Exercise materials:
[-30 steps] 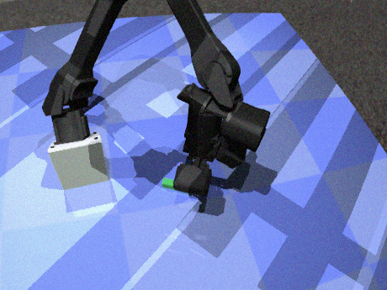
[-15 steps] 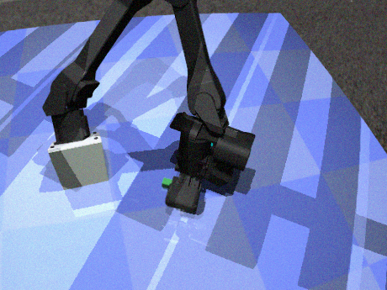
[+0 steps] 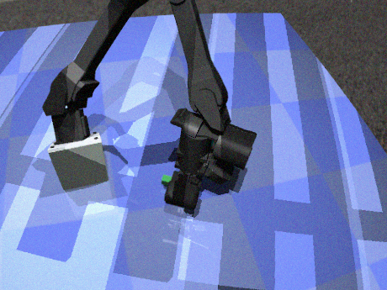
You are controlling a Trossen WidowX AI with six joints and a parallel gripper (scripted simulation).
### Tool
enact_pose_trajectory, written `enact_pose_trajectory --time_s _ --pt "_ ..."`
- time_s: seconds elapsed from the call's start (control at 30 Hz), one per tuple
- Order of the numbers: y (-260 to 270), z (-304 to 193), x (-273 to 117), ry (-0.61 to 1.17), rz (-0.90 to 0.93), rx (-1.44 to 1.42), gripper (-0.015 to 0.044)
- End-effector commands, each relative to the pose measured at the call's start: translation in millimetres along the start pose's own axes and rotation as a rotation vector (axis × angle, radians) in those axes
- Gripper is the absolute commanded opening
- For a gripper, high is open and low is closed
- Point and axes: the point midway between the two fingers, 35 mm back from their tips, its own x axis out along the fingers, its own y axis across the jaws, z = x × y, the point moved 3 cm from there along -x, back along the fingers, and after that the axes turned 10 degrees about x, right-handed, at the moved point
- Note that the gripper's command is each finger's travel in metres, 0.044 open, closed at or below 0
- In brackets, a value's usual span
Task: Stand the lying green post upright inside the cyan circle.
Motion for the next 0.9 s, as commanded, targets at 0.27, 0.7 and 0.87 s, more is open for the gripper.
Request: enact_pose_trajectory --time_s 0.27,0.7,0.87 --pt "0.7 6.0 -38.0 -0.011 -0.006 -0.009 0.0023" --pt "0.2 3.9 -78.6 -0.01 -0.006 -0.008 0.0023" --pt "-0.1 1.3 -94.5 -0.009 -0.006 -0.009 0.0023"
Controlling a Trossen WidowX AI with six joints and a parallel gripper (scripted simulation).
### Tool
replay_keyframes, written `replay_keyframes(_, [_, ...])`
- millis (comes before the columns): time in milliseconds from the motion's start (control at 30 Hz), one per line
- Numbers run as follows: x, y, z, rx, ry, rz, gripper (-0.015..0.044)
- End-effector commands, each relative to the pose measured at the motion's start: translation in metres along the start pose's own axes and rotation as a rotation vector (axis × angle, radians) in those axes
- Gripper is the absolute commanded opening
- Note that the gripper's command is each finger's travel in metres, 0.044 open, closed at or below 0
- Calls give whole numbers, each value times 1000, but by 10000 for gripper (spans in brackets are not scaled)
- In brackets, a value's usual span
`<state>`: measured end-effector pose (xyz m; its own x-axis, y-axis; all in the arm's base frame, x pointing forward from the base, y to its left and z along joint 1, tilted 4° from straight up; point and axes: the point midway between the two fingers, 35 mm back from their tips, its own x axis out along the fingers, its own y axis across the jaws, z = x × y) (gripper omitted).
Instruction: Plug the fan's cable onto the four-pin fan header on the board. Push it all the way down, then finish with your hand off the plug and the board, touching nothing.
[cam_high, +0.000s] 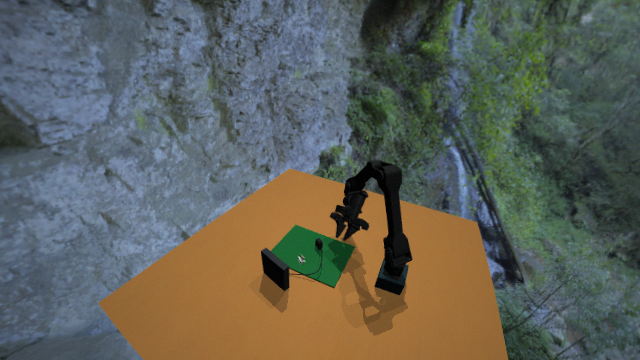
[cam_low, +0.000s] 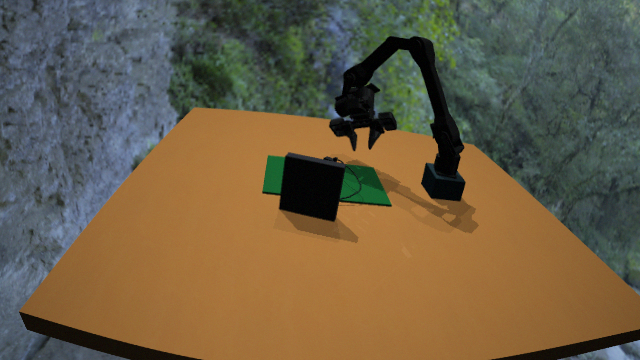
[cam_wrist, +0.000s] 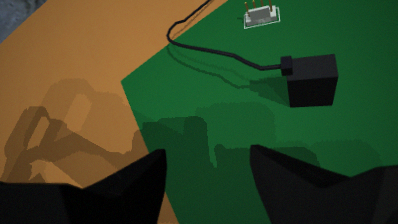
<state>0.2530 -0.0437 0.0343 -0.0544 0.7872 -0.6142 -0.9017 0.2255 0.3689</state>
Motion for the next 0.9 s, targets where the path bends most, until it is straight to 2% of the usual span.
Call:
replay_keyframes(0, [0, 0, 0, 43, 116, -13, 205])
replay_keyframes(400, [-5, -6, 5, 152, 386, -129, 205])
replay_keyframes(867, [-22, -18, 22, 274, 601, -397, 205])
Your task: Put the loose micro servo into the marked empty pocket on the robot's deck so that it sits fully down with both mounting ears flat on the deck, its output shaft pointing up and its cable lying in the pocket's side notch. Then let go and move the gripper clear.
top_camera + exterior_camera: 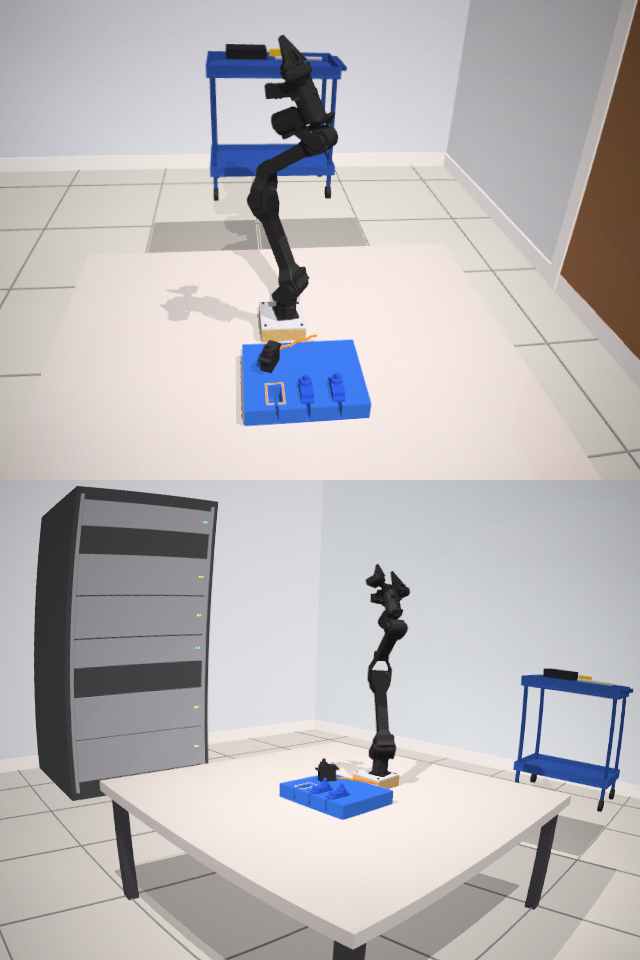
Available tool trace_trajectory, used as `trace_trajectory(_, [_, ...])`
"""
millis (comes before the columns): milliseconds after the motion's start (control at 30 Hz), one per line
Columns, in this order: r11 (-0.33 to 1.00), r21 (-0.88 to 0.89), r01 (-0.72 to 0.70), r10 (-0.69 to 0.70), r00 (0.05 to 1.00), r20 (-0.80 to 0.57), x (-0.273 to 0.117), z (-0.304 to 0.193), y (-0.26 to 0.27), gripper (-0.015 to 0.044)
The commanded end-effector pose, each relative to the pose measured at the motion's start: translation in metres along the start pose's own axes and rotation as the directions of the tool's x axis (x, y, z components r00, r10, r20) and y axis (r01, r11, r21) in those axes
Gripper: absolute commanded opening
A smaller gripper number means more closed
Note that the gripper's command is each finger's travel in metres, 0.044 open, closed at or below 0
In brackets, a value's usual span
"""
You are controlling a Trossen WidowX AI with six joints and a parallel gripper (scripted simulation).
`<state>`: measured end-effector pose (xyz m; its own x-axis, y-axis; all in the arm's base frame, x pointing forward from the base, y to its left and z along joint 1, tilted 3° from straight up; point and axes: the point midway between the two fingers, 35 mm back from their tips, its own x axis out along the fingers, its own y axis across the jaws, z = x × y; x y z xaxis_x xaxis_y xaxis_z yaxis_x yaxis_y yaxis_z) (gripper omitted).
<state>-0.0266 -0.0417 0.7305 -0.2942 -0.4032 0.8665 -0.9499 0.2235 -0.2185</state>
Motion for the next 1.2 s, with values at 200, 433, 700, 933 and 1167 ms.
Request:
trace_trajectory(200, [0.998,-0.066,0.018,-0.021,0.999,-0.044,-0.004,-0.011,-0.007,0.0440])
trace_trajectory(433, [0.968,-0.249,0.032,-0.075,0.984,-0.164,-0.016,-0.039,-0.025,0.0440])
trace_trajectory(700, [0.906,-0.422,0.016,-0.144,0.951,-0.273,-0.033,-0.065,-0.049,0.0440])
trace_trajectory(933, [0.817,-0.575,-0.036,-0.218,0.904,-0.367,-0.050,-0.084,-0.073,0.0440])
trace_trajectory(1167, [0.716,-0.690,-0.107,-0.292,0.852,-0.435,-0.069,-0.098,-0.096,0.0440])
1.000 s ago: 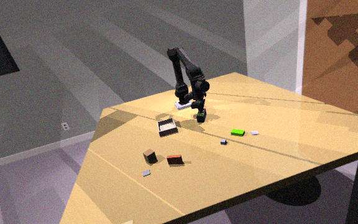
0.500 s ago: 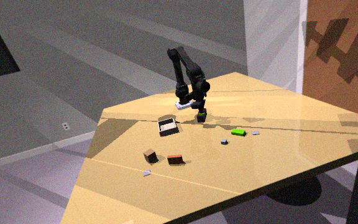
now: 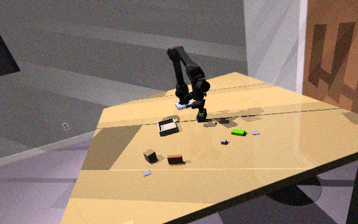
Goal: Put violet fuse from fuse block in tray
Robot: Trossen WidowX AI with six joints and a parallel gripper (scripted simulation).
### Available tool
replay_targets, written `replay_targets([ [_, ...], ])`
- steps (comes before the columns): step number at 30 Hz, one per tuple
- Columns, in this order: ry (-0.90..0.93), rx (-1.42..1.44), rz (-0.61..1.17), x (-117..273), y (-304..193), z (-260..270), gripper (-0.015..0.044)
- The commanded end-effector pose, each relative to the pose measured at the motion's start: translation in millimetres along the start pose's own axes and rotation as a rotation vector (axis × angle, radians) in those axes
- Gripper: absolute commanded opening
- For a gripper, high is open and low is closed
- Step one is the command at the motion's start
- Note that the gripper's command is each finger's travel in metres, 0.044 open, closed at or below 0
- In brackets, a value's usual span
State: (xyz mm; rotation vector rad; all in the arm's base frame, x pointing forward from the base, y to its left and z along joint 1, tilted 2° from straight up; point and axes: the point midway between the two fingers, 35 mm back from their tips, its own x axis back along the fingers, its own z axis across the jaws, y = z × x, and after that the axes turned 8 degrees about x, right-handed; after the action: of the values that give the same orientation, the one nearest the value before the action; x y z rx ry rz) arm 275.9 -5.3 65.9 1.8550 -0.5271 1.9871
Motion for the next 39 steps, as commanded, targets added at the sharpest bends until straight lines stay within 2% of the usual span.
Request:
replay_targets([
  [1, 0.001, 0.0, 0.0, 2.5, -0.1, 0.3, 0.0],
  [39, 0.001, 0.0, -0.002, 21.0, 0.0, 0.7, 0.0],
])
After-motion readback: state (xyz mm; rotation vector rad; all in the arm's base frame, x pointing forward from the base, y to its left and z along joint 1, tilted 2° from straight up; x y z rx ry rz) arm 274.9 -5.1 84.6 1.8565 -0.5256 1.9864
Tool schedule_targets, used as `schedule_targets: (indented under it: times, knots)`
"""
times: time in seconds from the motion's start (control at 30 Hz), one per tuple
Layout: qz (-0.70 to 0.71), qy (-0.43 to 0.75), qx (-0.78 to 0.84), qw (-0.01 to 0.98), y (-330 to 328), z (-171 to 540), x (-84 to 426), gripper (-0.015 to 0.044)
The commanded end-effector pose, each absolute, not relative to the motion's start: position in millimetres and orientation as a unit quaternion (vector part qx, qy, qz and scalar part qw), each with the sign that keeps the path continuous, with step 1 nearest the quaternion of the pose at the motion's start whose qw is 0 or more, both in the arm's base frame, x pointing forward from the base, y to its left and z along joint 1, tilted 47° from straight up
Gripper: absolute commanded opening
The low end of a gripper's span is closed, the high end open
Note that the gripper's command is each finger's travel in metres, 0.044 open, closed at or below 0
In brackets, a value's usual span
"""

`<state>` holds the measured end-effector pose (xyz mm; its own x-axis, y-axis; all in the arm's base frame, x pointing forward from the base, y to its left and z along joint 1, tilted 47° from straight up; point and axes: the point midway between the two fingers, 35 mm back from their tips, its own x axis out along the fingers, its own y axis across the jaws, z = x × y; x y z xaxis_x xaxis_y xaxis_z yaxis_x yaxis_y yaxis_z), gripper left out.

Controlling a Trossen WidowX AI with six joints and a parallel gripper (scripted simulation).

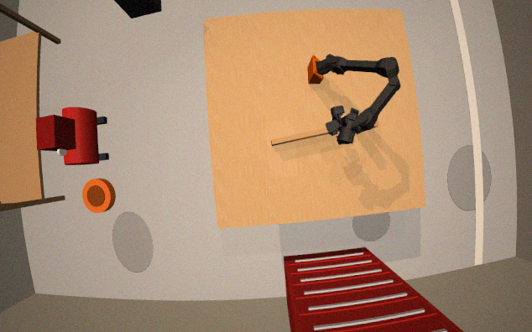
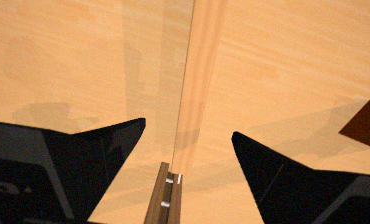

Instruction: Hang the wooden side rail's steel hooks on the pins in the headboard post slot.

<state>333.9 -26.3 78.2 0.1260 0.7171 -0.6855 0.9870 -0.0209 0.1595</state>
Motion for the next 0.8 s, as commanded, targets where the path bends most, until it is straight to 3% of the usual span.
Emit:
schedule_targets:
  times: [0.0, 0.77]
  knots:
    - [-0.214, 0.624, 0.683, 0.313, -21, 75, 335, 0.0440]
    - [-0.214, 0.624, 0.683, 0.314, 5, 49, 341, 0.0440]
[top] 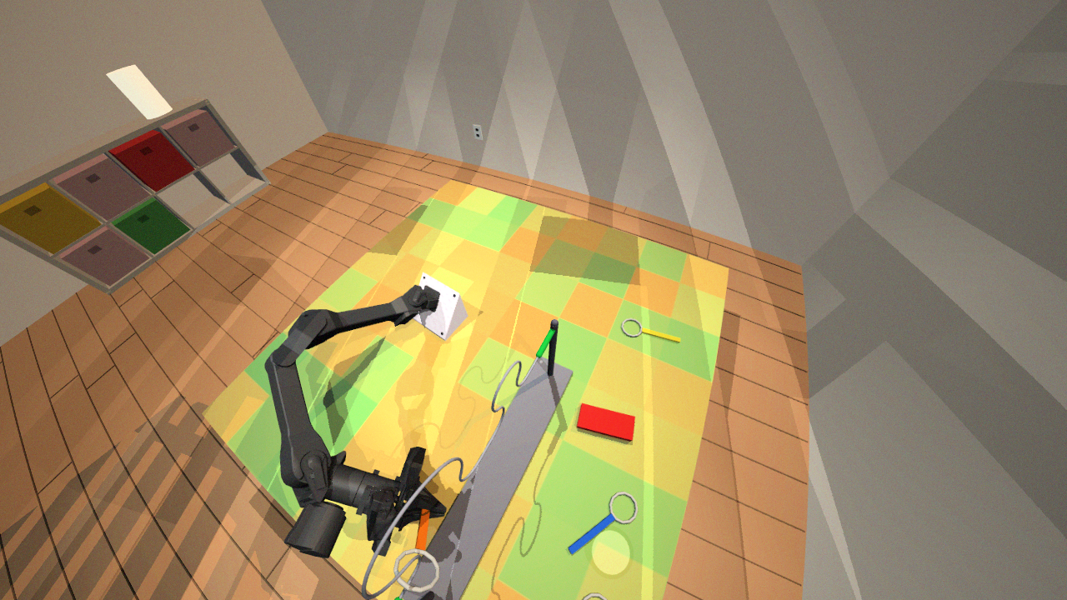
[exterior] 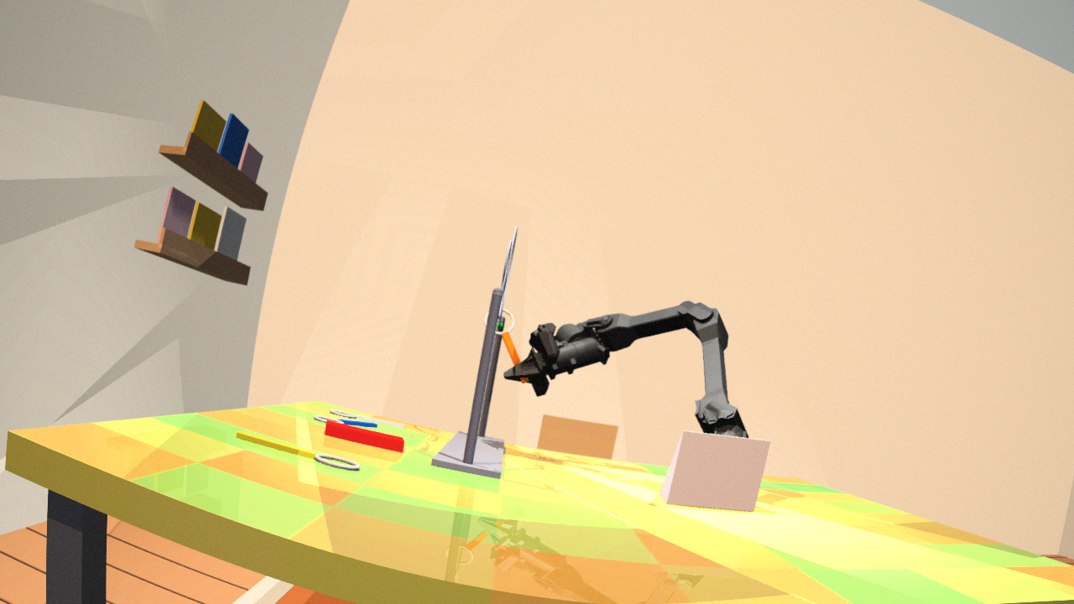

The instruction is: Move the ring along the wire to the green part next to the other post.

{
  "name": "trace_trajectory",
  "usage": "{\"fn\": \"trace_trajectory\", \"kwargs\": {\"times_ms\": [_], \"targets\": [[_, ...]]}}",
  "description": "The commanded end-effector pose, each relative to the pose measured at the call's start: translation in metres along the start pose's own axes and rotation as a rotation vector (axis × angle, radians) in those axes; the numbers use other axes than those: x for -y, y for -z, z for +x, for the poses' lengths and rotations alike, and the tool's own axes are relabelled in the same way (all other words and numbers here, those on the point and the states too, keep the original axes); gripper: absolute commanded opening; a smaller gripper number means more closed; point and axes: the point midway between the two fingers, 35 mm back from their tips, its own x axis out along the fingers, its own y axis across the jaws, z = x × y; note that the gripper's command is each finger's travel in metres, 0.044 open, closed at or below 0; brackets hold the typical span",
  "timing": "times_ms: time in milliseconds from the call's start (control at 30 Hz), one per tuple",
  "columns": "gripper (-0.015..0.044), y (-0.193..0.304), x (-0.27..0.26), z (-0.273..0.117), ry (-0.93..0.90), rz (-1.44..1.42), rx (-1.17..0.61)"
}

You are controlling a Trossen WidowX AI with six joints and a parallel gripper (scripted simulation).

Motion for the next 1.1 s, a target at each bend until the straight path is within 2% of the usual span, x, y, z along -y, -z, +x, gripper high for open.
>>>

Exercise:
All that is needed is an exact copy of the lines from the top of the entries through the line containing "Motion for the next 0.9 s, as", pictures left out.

Response:
[-30 steps] 
[-15 steps] 
[+0 steps] 
You are controlling a Trossen WidowX AI with six joints and a parallel gripper (scripted simulation).
### Tool
enact_pose_trajectory, written `enact_pose_trajectory --time_s _ --pt "_ ..."`
- time_s: seconds elapsed from the call's start (control at 30 Hz), one per tuple
- Order of the numbers: y (-260 to 270), z (-304 to 193), x (-273 to 117), ry (-0.61 to 1.17), rz (-0.90 to 0.93), rx (-1.44 to 1.42), gripper (-0.015 to 0.044)
- End-effector commands, each relative to the pose measured at the call's start: translation in millimetres along the start pose's own axes and rotation as a rotation vector (axis × angle, radians) in those axes
- Gripper is the absolute commanded opening
- For a gripper, high is open and low is closed
- Point and axes: the point midway between the two fingers, 35 mm back from their tips, its own x axis out along the fingers, its own y axis across the jaws, z = x × y, the point moved 3 cm from there along -x, back along the fingers, and after that the axes turned 10 degrees about x, right-handed, at the moved point
- Note that the gripper's command is each finger's travel in metres, 0.044 open, closed at or below 0
- In brackets, a value's usual span
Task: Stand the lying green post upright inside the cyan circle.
Motion for the next 0.9 s, as commanded, targets at 0.27, 0.7 and 0.87 s, more is open for the gripper.

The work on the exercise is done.